In France, this time of year is known as la rentrée – after the languid summer days of August where everyone is en vacances (literally everyone, even the supermarkets close) the French head back to school and work at the beginning of September, refreshed and ready to go. It almost has a sense of the New Year about it. This September, I am having my very own heightened period of rentrée: getting ready for a new flat, a new city, a new (old) country, new friends and a new career (hopefully).
After spending a week in Brighton we managed to find a tiny, expensive flat in Seven Dials and this time next week I’ll be living there. I am itching to go, not because I can’t wait to move into an empty apartment by myself (husband will be joining me in two months or so) but because I hate this period of waiting for everything to end. I’m more of a ‘sneak off during the party’ kind of person than an ‘announce I’m leaving and hug everyone’ kind of person, so I would rather just get this over with. Since my husband will be living between Lyon and Brighton for the next few months, the process of leaving will necessarily drag on a bit.
While I’m excited to move on and try somewhere new, I’m quite apprehensive too. As I mentioned in my previous post, I’ve spent the best part of the last two years working sporadically, and on a rather random timetable. I’ve allowed myself days to complete work that should take hours, and wasted whole mornings procrastinating which resulted in staying up all night to meet deadlines. I’ve never said no to a project, but I’ve bent my schedule to fit around my husband’s.
This will all have to change.
Although it’s a scary prospect, I think some structure and a few challenges will probably do me good. I don’t want to be the kind of person that shirks hard work, and I think at the moment I am a bit like that. Although life in France hasn’t been easy, I haven’t sought out situations that would improve my language skills like some people have, or pushed through a bit of social discomfort to make more friends. Although I’ve said yes to pretty much everything I’ve been offered (holding conversation classes, accent coaching, writing copy) I’ve not really made the leap into taking any of it a step further. I’ve been scared to throw myself into it. Perhaps because I’ve always viewed my life here as temporary, but that is probably a generous interpretation. I think a kernel of fear has been behind every decision I’ve made, and the desire to not be tested. I think I’ve gone a bit soft.

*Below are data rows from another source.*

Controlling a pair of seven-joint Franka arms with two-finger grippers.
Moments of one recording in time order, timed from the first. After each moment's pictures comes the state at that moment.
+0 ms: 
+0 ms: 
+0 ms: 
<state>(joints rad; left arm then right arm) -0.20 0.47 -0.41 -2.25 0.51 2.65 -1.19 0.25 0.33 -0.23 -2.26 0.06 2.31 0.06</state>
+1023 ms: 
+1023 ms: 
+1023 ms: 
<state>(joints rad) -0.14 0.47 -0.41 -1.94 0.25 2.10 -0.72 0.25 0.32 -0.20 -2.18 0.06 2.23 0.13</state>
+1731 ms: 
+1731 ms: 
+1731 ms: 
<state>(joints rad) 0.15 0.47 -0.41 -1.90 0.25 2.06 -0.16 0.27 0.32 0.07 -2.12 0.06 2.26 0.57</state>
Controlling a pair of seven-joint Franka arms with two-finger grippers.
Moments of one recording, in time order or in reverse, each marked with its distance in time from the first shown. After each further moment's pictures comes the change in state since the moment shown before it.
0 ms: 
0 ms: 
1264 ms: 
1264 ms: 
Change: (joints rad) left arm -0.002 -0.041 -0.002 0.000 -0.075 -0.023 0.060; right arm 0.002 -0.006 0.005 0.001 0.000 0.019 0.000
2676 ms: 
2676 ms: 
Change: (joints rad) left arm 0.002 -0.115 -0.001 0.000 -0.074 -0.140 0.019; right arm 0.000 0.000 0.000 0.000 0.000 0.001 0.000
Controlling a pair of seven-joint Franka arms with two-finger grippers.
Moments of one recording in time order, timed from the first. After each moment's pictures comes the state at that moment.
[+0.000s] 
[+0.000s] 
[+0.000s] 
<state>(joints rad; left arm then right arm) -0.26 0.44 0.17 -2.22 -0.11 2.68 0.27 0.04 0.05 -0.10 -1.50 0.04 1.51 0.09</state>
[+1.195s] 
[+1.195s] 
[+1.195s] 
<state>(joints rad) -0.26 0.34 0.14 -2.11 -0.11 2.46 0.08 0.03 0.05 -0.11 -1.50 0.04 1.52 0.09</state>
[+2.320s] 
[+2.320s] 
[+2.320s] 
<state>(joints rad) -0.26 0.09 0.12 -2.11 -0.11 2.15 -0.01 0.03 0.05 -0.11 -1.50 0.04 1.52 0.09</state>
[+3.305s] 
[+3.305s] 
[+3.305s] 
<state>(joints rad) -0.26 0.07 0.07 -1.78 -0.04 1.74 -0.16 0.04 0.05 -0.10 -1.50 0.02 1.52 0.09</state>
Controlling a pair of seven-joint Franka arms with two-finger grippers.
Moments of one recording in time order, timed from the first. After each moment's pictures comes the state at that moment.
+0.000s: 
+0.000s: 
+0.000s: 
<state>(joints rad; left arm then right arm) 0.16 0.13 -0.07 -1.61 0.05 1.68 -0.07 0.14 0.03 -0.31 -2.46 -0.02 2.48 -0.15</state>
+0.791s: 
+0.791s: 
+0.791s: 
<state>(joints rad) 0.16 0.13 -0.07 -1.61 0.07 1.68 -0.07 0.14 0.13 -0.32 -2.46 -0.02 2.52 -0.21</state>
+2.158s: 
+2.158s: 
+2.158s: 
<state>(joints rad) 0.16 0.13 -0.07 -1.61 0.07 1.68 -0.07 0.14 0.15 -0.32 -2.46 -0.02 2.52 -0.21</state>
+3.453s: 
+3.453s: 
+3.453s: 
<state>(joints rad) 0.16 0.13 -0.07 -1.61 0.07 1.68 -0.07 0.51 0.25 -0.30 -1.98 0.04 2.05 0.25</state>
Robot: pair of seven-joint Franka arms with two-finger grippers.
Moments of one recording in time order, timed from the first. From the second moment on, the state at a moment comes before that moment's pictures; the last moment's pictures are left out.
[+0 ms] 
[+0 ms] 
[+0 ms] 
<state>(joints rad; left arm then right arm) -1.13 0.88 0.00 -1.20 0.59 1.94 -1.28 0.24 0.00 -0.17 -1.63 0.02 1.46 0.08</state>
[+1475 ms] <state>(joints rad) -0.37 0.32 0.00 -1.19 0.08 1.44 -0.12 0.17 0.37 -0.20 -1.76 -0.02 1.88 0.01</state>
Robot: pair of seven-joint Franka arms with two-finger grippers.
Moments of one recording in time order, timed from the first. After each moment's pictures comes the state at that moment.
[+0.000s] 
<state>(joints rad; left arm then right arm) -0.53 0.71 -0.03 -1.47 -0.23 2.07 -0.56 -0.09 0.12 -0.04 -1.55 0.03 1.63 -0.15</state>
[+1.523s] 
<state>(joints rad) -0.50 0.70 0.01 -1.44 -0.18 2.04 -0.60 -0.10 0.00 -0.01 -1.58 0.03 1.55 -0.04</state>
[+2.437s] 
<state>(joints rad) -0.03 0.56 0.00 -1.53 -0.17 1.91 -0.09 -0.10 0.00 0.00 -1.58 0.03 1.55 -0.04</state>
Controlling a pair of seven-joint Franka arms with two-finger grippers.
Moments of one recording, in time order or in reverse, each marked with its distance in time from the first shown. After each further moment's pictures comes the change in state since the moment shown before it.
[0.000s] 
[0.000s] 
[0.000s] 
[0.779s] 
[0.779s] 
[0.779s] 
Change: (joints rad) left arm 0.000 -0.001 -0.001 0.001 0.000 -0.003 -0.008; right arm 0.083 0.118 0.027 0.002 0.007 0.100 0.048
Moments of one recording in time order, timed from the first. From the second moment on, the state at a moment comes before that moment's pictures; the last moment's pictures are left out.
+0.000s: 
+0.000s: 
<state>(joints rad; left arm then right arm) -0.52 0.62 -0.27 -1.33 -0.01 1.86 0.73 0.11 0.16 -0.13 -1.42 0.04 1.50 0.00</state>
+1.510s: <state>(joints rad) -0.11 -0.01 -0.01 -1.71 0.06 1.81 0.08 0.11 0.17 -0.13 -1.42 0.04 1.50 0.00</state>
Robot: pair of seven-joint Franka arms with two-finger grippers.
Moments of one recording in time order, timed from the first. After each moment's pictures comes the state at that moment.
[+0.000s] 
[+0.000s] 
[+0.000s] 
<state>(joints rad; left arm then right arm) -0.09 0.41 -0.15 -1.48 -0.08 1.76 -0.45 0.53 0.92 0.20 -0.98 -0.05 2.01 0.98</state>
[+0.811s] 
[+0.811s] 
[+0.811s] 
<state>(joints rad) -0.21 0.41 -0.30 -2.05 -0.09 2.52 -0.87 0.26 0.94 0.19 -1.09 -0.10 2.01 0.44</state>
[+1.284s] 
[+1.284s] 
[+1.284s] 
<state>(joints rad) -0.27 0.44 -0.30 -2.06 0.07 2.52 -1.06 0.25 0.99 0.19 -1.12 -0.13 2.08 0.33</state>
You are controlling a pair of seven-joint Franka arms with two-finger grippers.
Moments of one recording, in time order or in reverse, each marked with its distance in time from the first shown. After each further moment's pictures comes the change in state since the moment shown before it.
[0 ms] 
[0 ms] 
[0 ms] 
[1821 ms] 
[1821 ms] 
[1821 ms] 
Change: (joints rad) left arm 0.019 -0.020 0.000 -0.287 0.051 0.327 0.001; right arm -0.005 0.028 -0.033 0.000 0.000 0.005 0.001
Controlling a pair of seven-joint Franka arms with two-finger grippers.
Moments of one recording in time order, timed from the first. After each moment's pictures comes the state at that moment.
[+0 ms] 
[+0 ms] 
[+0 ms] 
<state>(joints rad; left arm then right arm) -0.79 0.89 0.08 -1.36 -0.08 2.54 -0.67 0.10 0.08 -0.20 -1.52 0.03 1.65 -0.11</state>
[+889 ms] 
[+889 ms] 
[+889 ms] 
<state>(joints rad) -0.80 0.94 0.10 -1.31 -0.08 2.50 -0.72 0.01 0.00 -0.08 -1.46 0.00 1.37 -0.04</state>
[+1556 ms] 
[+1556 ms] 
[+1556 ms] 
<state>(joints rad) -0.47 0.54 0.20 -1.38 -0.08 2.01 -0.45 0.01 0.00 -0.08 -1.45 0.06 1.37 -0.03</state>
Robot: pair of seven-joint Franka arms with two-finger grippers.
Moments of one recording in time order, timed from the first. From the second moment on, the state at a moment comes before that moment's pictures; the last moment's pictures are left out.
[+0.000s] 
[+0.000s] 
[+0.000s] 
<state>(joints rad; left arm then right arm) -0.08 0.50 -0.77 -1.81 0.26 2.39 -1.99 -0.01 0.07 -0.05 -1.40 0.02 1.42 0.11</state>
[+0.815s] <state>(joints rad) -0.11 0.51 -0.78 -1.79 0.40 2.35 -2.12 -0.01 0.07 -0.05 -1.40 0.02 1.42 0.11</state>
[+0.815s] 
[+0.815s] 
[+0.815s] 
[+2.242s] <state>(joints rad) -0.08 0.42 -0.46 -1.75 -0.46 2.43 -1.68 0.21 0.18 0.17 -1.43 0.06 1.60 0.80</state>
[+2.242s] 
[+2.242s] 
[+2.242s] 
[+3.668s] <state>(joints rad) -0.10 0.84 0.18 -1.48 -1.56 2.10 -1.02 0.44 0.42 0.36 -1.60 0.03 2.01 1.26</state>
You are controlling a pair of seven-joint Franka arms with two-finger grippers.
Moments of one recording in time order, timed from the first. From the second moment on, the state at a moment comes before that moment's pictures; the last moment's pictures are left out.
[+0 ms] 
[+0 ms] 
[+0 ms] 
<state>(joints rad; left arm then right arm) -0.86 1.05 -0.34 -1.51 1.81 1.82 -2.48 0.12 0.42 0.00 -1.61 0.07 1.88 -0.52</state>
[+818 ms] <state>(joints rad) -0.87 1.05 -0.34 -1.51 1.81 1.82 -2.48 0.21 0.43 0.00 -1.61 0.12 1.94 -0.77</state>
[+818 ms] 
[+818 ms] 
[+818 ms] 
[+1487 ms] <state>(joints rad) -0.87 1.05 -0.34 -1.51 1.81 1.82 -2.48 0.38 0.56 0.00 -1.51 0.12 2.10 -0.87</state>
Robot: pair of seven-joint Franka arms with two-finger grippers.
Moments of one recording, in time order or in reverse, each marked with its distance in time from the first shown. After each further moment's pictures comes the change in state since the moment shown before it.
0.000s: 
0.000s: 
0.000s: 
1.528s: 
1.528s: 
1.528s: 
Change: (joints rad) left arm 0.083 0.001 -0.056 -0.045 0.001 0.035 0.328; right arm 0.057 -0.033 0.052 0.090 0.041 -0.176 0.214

But that’s going to have to change pretty quickly. I am about to start a course (and career) which is the antithesis of comfort, and is basically an eternal deadline.
Where is the crying-while-laughing emoji when you need it?
In all seriousness, I do feel like I'm on the precipice of a big life change, and it seems fitting that it coincides with my last rentrée in Lyon. Time to shine my school shoes, dig out my pencil case and go meet the rest of the kids in class.